- Directed by: Kolara Seena
- Screenplay by: Kolara Seena
- Starring: Harish Jalagere Deepa
- Cinematography: Cinetech Soori
- Music by: Ravi Basrur
- Release date: 3 April 2015 (Karnataka);
- Country: India
- Language: Kannada

= Just Maduveli =

Just Maduveli: A journey of love is a 2015 Kannada-language film directed by Kolar Seena and produced by Universal Hatrick Combines. The film stars Harish Jalagere and Deepa.

== Plot ==

Santosh (played by Harish Jalagere) is a wedding videographer who arrives to shoot a wedding and immediately falls in love with a girl he finds so attractive, Nandini, only to later know that she none other than the bride-to-be. Santosh befriends her only to realize that she does not want this wedding for she loves another man Rahul.
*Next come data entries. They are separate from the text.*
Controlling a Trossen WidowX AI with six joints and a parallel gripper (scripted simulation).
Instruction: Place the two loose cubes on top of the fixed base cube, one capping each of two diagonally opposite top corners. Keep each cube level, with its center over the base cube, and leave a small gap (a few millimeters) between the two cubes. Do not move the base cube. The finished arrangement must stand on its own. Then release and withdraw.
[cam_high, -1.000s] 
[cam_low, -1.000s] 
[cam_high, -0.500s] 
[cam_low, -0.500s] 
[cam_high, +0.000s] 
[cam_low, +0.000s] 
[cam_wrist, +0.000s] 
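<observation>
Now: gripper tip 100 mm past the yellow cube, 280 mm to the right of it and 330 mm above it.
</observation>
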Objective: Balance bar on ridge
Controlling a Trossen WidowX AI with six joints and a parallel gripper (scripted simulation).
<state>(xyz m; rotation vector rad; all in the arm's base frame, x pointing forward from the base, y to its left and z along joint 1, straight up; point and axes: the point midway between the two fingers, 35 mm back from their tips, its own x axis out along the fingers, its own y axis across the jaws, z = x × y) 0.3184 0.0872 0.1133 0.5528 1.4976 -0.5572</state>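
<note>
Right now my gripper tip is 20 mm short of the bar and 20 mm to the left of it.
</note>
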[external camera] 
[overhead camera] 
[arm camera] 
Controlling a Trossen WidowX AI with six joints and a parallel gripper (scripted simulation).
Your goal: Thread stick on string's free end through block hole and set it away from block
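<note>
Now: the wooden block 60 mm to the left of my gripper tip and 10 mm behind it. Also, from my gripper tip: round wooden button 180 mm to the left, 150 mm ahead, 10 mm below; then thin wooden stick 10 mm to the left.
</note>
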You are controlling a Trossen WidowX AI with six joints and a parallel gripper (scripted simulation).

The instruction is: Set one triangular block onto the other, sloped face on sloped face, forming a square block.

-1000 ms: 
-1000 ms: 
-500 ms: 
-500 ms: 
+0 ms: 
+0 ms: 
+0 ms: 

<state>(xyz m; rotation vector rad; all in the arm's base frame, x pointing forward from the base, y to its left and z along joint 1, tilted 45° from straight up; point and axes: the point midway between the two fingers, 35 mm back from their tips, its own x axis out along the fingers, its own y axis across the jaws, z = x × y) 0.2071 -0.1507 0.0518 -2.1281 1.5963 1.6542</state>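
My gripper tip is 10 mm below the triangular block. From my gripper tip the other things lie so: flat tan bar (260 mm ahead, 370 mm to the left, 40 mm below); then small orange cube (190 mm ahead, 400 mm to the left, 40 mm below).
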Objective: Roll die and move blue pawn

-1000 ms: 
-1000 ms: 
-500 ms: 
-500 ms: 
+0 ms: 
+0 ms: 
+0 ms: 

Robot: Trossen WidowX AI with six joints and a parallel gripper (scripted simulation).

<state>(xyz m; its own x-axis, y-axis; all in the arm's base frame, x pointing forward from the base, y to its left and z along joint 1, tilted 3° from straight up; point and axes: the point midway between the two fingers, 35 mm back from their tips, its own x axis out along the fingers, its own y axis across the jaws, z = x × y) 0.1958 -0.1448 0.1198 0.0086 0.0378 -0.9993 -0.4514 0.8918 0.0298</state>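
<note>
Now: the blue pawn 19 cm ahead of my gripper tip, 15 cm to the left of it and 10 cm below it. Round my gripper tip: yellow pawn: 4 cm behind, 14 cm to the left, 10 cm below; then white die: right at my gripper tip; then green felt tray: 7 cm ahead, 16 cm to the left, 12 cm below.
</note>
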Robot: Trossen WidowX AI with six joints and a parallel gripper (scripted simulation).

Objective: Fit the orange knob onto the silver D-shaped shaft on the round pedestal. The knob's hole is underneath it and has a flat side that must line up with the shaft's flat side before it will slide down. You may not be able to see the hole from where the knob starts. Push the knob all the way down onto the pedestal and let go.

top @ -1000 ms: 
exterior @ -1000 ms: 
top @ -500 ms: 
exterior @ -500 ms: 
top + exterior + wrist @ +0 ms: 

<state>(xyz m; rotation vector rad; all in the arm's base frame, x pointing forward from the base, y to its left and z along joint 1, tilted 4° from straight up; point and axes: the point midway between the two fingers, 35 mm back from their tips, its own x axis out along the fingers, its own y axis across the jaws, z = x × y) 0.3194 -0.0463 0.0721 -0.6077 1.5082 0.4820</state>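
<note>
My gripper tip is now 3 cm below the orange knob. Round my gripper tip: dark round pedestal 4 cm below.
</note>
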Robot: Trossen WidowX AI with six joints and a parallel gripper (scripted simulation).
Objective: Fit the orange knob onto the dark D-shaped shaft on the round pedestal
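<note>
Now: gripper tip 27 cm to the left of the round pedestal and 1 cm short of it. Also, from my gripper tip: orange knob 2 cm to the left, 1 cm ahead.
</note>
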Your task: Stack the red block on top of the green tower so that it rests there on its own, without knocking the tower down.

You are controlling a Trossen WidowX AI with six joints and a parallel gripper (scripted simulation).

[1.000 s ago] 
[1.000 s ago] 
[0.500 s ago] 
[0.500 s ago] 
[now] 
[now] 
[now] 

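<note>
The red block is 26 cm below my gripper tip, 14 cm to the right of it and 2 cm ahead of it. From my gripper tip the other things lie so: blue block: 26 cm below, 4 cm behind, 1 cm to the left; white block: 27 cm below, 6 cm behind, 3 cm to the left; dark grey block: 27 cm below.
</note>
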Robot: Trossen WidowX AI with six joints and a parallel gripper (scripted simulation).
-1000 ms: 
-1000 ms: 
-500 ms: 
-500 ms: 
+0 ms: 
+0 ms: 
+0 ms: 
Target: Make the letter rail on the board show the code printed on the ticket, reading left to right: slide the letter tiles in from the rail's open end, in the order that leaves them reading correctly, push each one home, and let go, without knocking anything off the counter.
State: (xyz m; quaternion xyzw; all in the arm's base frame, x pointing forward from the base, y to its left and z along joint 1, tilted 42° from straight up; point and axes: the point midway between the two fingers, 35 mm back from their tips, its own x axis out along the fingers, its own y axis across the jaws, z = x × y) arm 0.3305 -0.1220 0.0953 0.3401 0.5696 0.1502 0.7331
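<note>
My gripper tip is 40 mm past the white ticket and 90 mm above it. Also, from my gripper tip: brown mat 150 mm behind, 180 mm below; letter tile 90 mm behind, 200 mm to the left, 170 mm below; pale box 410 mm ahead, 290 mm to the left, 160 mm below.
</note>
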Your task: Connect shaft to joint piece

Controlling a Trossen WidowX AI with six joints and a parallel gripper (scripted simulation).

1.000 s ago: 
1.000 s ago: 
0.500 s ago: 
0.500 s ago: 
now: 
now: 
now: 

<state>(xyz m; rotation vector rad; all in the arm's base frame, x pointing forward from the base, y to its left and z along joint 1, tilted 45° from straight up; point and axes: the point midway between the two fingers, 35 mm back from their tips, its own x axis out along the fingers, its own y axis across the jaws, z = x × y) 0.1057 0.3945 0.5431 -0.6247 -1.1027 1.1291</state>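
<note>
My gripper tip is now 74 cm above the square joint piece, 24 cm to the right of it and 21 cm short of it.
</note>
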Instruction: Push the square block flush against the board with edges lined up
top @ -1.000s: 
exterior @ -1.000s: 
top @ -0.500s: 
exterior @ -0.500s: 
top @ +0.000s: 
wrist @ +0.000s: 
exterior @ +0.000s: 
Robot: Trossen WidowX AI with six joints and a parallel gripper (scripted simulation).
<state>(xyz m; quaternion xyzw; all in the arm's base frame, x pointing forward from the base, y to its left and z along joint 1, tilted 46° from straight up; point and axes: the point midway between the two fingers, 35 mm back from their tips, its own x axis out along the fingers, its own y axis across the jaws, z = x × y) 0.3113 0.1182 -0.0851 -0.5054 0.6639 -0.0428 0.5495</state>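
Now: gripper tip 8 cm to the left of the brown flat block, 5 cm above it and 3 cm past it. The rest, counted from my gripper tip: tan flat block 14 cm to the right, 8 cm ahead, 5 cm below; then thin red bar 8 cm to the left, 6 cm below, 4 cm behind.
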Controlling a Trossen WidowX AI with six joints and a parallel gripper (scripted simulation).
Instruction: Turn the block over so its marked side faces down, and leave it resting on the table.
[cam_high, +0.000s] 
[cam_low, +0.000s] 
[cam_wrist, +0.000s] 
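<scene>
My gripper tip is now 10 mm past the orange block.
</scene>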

Santosh’s aim is now to take Nandini to Rahul. They escape from the wedding, and everybody starts believing that the two love each other. On the other hand, Nandini’s to-be-husband and his gang chase them ceaselessly. In the end, Rahul appears and Santosh, after handing her over to him returns home. The film does not have a happy ending.

== Cast ==
- Harish Jalagere as Santosh
- Deepa Gowda as Nandini
- Lokesh as Rudra
- Bullet Prakash as Rahul
- Bank Janardhan

==Soundtrack==

Ravi Basrur composed the soundtrack.

| No. | Title | Lyrics | Singer(s) | Length |
|---|---|---|---|---|
| 1. | "Baby Doll Pappu" | Santhosh Venky, Lakshmi | Chandan Shetty | 4:02 |
| 2. | "Nin Kannal" | Ravi Basrur | Sai Charan | 3:50 |
| 3. | "Ennamme Mellane" | Jayanth Kaikini | Santhosh Venky | 4:07 |
| 4. | "Madhuve Maneya" | Hemanth Das, V. Nagendra Prasad | Santhosh Venky, Anuradha Bhat | 3:34 |
| 5. | "Darling Coming" | Hemanth Das | Santosh Venky, Lakshmi | 3:37 |
| 6. | "Baby Doll" | Rahul, Kenny | Kenny | 3:23 |

== Reception ==
A critic from The Times of India wrote that "It’s a case of a good storyline being marred by poor direction, dialogues and narration".